Perhaps IDC can provide some clarity, but different designs do achieve different densities. If I remember correctly, cache is very un-dense, as well as that apparently unused space below the igpu as well.
xtor density will scale with target clockspeed within a given node. The denser the xtors, the slower the circuits they tend to form, the lower the overall clockspeed of the circuit.
You see this across logic, very dense gpu circuits targeting rather low clockspeeds (comparatively, versus mpu circuits built on the same node).
You also see this in cache, L1$ will be very low xtor density versus L3$ but it will also be clocked at the same clockspeed as the logic circuits and with very low latency. L3$ will not be clocked as high, but it will be much more dense.

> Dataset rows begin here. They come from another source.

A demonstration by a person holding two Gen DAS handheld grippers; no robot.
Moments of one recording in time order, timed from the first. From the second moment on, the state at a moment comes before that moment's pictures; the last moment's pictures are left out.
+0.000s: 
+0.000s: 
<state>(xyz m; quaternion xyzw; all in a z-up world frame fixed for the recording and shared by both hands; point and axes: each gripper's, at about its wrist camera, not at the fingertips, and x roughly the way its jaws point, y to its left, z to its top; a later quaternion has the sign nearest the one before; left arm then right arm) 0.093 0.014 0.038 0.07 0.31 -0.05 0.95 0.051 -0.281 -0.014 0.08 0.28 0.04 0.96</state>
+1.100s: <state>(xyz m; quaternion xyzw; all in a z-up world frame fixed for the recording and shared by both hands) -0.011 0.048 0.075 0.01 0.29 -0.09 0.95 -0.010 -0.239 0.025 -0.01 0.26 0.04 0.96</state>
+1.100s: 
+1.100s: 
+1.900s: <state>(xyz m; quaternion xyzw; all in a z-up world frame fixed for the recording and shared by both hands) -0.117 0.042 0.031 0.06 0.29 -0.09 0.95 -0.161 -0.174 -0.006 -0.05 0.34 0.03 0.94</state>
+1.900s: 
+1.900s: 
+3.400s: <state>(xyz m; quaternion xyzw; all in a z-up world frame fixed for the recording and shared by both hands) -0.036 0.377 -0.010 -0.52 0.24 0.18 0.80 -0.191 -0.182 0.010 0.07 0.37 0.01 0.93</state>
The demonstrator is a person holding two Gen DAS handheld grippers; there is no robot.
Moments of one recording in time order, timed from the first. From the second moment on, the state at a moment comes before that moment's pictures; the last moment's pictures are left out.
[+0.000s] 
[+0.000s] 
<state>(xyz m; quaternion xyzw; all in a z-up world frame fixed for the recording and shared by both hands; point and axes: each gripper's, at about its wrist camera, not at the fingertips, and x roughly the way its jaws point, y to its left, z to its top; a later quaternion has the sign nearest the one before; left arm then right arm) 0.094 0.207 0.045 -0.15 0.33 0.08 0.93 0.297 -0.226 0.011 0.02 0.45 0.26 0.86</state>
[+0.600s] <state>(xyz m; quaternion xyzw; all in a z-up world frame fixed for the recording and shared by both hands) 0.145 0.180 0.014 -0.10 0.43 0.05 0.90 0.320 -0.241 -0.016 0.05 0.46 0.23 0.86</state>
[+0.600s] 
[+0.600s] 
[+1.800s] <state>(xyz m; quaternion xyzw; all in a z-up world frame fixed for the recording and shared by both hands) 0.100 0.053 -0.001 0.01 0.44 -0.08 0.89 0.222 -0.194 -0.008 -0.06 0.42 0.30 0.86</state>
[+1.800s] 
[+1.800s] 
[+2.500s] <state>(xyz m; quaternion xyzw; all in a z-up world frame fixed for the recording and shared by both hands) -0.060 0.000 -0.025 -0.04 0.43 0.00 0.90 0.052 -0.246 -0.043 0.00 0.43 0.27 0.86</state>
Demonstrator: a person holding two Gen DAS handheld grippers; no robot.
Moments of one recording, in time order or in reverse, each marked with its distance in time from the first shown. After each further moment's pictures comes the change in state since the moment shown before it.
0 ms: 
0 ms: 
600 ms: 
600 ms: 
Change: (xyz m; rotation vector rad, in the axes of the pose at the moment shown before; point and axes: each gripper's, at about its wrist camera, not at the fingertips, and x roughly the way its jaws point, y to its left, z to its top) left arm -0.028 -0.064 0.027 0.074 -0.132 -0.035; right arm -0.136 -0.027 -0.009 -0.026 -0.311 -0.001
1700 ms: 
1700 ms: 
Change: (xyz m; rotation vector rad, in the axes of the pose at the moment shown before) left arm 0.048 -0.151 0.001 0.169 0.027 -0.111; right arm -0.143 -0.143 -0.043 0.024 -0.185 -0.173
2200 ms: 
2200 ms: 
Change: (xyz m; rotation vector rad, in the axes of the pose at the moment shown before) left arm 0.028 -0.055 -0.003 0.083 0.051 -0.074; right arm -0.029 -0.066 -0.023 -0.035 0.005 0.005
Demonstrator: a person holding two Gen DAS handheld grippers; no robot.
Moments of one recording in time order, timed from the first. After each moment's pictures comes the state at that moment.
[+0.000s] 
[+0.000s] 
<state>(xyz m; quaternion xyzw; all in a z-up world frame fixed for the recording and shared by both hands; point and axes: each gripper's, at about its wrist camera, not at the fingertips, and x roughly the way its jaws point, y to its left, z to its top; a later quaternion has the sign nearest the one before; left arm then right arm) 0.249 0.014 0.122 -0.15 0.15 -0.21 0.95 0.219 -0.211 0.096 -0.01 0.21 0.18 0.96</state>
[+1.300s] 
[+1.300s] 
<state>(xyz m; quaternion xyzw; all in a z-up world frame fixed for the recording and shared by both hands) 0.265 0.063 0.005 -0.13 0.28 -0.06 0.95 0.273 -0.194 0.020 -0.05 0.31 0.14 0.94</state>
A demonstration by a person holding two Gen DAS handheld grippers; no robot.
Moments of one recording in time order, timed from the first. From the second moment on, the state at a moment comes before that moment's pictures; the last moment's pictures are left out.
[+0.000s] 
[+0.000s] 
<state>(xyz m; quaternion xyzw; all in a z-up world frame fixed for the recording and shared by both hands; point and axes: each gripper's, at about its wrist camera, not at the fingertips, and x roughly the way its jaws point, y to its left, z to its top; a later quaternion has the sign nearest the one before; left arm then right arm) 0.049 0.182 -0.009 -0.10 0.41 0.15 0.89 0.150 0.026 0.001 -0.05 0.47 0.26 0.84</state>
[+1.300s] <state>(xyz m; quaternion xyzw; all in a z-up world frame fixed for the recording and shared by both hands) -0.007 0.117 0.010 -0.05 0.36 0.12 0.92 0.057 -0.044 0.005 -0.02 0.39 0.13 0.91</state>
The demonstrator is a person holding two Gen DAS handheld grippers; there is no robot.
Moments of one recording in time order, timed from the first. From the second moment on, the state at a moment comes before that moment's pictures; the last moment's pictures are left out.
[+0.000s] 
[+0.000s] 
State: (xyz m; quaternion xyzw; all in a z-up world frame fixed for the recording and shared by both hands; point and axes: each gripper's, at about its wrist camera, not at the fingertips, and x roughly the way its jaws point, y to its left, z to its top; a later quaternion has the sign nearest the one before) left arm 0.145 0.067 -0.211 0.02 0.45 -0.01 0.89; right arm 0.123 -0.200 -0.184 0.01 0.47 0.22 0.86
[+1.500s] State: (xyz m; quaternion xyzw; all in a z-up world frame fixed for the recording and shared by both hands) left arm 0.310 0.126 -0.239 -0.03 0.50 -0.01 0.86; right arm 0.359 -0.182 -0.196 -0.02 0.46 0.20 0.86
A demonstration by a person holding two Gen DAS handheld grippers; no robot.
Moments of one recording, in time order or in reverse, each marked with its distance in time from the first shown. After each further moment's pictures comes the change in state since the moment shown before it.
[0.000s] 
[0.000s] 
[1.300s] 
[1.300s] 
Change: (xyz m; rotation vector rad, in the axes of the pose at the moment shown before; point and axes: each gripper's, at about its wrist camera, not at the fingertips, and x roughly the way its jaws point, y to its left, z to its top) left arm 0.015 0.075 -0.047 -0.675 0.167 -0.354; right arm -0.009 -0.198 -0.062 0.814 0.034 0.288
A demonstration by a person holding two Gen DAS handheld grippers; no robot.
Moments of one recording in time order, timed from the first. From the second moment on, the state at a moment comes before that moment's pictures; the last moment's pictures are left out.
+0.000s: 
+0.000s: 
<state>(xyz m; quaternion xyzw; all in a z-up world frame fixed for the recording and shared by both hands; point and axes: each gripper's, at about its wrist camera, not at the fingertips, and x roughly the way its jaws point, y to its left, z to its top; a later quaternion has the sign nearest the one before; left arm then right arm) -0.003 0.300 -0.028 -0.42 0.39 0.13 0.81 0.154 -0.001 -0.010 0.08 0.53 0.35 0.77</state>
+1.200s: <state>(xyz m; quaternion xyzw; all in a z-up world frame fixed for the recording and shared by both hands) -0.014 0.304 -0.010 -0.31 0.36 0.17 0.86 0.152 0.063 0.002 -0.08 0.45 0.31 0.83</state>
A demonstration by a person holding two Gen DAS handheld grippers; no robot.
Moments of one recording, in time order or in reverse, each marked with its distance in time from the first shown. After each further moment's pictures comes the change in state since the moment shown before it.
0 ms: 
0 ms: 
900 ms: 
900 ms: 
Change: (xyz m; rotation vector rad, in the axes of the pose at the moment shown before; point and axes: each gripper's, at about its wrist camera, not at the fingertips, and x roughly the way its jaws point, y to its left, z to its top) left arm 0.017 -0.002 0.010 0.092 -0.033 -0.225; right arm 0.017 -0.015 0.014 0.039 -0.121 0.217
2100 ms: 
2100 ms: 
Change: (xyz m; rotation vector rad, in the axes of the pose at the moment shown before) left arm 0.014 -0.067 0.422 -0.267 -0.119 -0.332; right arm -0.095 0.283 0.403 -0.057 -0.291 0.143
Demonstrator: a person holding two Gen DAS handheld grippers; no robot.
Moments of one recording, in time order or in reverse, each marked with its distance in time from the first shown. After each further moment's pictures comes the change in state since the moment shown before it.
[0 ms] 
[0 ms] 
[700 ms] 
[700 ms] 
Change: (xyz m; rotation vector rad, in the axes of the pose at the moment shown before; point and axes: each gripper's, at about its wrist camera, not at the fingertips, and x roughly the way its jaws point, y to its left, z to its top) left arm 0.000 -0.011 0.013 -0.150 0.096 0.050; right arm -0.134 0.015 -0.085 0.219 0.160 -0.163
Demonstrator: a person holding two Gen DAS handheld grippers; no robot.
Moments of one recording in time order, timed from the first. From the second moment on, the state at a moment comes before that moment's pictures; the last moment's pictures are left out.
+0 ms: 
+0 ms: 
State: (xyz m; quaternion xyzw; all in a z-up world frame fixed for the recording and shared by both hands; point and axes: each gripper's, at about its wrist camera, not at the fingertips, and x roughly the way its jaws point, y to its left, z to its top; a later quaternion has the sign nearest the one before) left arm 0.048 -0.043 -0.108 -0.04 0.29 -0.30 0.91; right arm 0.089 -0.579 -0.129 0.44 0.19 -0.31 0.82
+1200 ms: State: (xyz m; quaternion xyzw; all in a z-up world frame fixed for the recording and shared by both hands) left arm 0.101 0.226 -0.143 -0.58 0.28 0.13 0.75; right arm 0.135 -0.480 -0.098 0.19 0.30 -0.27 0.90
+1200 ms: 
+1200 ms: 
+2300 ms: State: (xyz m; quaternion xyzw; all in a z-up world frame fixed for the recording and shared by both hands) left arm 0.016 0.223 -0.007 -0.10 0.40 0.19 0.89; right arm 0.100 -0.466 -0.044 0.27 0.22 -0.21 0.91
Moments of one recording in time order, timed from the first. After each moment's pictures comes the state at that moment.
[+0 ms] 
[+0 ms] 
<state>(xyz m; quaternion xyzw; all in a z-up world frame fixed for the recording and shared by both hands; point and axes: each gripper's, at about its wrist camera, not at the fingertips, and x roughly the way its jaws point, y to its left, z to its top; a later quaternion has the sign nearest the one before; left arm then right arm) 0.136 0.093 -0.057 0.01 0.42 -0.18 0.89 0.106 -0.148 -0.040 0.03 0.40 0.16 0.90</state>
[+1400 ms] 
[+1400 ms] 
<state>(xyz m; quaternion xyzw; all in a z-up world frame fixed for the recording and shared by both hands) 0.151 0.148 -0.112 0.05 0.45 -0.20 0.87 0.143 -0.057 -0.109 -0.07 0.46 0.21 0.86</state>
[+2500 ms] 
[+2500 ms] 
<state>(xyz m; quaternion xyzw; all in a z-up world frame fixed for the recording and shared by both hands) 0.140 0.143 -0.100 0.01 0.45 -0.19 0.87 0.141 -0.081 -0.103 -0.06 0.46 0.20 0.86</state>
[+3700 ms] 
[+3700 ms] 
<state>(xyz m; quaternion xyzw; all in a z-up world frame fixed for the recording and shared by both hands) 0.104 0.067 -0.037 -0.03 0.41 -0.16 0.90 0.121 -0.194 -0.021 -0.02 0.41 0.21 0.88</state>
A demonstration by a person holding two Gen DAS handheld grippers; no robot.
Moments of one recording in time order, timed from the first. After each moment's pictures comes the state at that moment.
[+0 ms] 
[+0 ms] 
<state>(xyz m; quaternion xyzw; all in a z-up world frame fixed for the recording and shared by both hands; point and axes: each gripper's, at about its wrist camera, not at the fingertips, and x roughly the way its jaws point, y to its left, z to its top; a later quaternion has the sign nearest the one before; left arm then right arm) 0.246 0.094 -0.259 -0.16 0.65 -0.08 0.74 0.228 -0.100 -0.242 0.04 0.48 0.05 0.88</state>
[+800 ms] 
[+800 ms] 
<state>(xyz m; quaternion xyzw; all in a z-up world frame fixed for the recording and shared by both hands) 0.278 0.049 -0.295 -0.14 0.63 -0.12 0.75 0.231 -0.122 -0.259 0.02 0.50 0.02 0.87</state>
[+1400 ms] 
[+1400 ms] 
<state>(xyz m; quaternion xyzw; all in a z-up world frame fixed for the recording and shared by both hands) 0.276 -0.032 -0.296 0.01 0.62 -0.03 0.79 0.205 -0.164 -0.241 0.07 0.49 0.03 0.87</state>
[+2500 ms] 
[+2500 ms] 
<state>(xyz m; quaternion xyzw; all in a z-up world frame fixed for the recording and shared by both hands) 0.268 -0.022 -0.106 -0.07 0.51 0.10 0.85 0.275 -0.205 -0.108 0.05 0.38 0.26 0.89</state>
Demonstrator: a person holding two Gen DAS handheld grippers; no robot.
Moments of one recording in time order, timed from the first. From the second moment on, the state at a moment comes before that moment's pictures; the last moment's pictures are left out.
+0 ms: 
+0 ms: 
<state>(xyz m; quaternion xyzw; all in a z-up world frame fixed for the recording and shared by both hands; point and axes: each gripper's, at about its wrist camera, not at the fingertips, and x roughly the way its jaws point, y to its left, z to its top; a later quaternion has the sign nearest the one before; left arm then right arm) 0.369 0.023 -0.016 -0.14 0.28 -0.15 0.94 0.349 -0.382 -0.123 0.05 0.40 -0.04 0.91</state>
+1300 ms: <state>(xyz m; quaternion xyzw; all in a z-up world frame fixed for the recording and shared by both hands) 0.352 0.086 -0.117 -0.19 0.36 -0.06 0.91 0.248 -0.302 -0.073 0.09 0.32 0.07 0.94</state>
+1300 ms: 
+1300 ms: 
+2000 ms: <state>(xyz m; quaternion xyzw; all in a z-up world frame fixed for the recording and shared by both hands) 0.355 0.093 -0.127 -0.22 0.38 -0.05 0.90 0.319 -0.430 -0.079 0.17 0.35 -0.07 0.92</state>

This is a direct result of the drive current, which within a given process node is a function of operating voltage and xtor width. The wider the xtor the lower its effective density but the higher its drive-current. Make the xtor too wide and your circuit speed decreases because of wire-delay across the circuit, but your power-consumption climbs because of all that current flow. Make your xtor too narrow and your circuit speed decreases because the drive current decreases, but so too does power consumption.
It is all a delicate balancing act, but at the device physics level when we develop the xtors themselves we target specific clockspeeds (specific Idrives) and then push the dimensions of the sram cell such that we hit those targets while still producing a manufacturable sram cell that is reliable for the device's operating lifetime.
On a given node, just giving arbitrary numbers here but the ratios will be about right - we might design an sram cell for 800MHz operation in mobile devices which has a 0.1um^2 footprint but to scale that clockspeed to 4GHz the sram footprint (using the same xtors) has to balloon to 0.13 or 0.15um^2.